TASK TO COMPLETE | The answer must consist of the records below, repeated exactly.

SOURCE RECORDS |
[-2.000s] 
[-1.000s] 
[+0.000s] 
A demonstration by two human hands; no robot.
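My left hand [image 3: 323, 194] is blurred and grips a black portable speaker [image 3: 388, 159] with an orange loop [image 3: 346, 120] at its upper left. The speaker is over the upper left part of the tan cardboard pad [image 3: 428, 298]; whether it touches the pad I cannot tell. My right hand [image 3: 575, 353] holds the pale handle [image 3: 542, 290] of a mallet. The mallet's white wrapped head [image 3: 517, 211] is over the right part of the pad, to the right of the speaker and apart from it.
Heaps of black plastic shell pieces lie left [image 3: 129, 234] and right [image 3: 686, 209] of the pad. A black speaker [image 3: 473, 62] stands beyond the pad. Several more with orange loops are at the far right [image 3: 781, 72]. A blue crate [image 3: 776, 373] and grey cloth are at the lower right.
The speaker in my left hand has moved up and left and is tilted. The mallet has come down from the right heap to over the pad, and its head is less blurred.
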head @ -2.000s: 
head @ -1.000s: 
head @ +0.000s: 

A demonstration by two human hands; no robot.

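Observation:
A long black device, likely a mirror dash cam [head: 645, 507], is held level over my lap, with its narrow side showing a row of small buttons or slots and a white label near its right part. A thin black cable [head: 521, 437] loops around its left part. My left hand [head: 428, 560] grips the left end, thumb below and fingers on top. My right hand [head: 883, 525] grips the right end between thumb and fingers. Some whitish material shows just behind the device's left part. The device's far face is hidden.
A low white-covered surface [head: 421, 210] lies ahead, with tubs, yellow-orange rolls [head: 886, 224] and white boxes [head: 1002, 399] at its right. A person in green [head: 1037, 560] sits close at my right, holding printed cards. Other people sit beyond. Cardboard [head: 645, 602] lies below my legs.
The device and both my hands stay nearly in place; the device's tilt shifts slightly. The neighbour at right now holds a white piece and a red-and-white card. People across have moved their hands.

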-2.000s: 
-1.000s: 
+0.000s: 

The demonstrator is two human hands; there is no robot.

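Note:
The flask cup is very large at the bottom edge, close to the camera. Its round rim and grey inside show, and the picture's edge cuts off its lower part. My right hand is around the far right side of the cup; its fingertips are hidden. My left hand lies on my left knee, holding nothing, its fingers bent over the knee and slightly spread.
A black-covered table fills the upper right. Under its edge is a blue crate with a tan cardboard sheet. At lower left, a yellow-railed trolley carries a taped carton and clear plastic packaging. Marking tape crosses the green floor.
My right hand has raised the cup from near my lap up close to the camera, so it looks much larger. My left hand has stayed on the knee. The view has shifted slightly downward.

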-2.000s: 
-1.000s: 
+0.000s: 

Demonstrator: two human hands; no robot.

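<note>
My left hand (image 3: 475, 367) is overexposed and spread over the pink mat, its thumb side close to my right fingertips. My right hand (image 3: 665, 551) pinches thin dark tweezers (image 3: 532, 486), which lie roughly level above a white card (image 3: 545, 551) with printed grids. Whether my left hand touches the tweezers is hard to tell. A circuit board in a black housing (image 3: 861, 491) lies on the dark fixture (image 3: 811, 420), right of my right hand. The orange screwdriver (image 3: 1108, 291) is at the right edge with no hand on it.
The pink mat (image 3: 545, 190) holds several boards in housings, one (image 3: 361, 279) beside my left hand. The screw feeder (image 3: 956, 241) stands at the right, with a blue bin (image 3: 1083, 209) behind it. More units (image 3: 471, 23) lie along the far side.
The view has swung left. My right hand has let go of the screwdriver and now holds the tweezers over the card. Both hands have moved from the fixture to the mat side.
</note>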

OUTPUT |
[-2.000s] 
[-1.000s] 
[+0.000s] 
A demonstration by two human hands; no robot.
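My left hand [image 3: 323, 194] is blurred and grips a black portable speaker [image 3: 388, 159] with an orange loop [image 3: 346, 120] at its upper left. The speaker is over the upper left part of the tan cardboard pad [image 3: 428, 298]; whether it touches the pad I cannot tell. My right hand [image 3: 575, 353] holds the pale handle [image 3: 542, 290] of a mallet. The mallet's white wrapped head [image 3: 517, 211] is over the right part of the pad, to the right of the speaker and apart from it.
Heaps of black plastic shell pieces lie left [image 3: 129, 234] and right [image 3: 686, 209] of the pad. A black speaker [image 3: 473, 62] stands beyond the pad. Several more with orange loops are at the far right [image 3: 781, 72]. A blue crate [image 3: 776, 373] and grey cloth are at the lower right.
The speaker in my left hand has moved up and left and is tilted. The mallet has come down from the right heap to over the pad, and its head is less blurred.
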head @ -2.000s: 
head @ -1.000s: 
head @ +0.000s: 

A demonstration by two human hands; no robot.

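Observation:
A long black device, likely a mirror dash cam [head: 645, 507], is held level over my lap, with its narrow side showing a row of small buttons or slots and a white label near its right part. A thin black cable [head: 521, 437] loops around its left part. My left hand [head: 428, 560] grips the left end, thumb below and fingers on top. My right hand [head: 883, 525] grips the right end between thumb and fingers. Some whitish material shows just behind the device's left part. The device's far face is hidden.
A low white-covered surface [head: 421, 210] lies ahead, with tubs, yellow-orange rolls [head: 886, 224] and white boxes [head: 1002, 399] at its right. A person in green [head: 1037, 560] sits close at my right, holding printed cards. Other people sit beyond. Cardboard [head: 645, 602] lies below my legs.
The device and both my hands stay nearly in place; the device's tilt shifts slightly. The neighbour at right now holds a white piece and a red-and-white card. People across have moved their hands.
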
-2.000s: 
-1.000s: 
+0.000s: 

The demonstrator is two human hands; there is no robot.

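Note:
The flask cup is very large at the bottom edge, close to the camera. Its round rim and grey inside show, and the picture's edge cuts off its lower part. My right hand is around the far right side of the cup; its fingertips are hidden. My left hand lies on my left knee, holding nothing, its fingers bent over the knee and slightly spread.
A black-covered table fills the upper right. Under its edge is a blue crate with a tan cardboard sheet. At lower left, a yellow-railed trolley carries a taped carton and clear plastic packaging. Marking tape crosses the green floor.
My right hand has raised the cup from near my lap up close to the camera, so it looks much larger. My left hand has stayed on the knee. The view has shifted slightly downward.
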
-2.000s: 
-1.000s: 
+0.000s: 

Demonstrator: two human hands; no robot.

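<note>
My left hand (image 3: 475, 367) is overexposed and spread over the pink mat, its thumb side close to my right fingertips. My right hand (image 3: 665, 551) pinches thin dark tweezers (image 3: 532, 486), which lie roughly level above a white card (image 3: 545, 551) with printed grids. Whether my left hand touches the tweezers is hard to tell. A circuit board in a black housing (image 3: 861, 491) lies on the dark fixture (image 3: 811, 420), right of my right hand. The orange screwdriver (image 3: 1108, 291) is at the right edge with no hand on it.
The pink mat (image 3: 545, 190) holds several boards in housings, one (image 3: 361, 279) beside my left hand. The screw feeder (image 3: 956, 241) stands at the right, with a blue bin (image 3: 1083, 209) behind it. More units (image 3: 471, 23) lie along the far side.
The view has swung left. My right hand has let go of the screwdriver and now holds the tweezers over the card. Both hands have moved from the fixture to the mat side.
</note>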

The required output has been supplied.